I am also no end of puzzled by how Sartre went from being the go-to guy for mediation in Search for a Method to endorsing this particular kind of history-escaping messianic notion of ethics. It can't (or at least shouldn't) be reduced entirely to Levy's influence. Sartre uses theological language elsewhere, a point that hasn't really been pursued in anything I've seen. (The stuff in Being and Nothingness about how the goal of the for-itself-in-itself is to be God, for example.) I suggested that, in this case, it might be an effect of an implicit dialogue with the New Philosophy -- in particular, Lardreau and Jambet's concept (or metaphor, or whatever the hell it was) of "the Angel." Not too farfetched. After all, L&J had been members of Gauche Prolétarienne, the Maoist group that Benny Levy had led. And there is a sort of family resemblence between their "angelic" radicalism and Sartre's "messianic" ethics.

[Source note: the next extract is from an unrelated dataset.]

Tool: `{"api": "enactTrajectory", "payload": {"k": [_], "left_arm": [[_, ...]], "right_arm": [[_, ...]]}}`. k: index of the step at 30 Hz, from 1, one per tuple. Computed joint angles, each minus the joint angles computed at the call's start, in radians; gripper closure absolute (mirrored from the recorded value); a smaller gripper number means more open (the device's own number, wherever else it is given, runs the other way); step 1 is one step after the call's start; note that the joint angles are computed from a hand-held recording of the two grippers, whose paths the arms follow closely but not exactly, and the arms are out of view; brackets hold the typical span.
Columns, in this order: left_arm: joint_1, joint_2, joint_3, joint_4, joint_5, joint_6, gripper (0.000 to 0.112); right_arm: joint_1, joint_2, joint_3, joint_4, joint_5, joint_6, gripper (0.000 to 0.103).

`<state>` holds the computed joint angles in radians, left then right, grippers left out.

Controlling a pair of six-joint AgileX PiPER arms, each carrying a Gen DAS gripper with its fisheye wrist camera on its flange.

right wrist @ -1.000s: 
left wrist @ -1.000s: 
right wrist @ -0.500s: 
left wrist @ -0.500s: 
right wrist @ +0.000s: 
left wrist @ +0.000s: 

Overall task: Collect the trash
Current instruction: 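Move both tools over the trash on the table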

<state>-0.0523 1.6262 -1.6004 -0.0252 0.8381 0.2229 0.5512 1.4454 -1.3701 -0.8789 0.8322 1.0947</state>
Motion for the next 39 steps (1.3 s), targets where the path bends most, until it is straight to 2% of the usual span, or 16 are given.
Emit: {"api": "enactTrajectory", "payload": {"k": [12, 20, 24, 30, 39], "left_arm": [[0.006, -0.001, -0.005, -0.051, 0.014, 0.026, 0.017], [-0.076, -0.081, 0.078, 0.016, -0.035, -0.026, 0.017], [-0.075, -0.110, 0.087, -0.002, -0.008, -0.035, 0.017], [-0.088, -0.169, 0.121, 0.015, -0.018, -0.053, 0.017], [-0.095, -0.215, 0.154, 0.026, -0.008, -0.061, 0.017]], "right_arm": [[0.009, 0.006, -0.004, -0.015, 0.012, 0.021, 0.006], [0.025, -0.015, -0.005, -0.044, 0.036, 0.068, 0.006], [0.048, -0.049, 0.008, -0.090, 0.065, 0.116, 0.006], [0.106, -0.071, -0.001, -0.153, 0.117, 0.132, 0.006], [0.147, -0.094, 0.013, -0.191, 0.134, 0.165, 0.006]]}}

Anyway, that's what I threw out for discussion. But it was late in the day. While the response was mostly good, the Q&A part wrapped up in about ten minutes so that people could go out for dinner. I was too beat and had to crash. The next morning, I spent some time at the awesome Labyrinth Books near Columbia before heading back downtown for more of the conference. (Everything I brought to read was geared to fine-tuning my rant on Friday night. It was pretty obvious I'd be all Sartred out by the trip home on Sunday morning, as was the case.)
Got to meet Farhang Erfani, who runs the ContinentalPhilosophy.org. A very personable guy, and the site makes a real contribution. He assumed I live in New York and suggested coming down to Washington, DC for a visit, one of these days. Well, actually, it won't be necessary to wait that long. It turns out we live within about three Metro stops from one another. Farhang needs tips about conferences, digital texts, videos, etc. he can link to at the site. So, let him know.
Thus ends my first piece of Live Journal-ism, so to speak. Time now to settle down to reading the new novel by Thomas Pynchon. It's about 1100 pages long. Although the page proofs arrived in early October, I have so far read exactly three paragraphs.
There was an item up at the National Book Critics Circle website a few weeks ago about how the publisher was sending out proofs to reviewers with the name and publication written in large letters on the title page. (That way we wouldn't go out and sell them to rare book dealers, or something.) And in fact that was no rumor.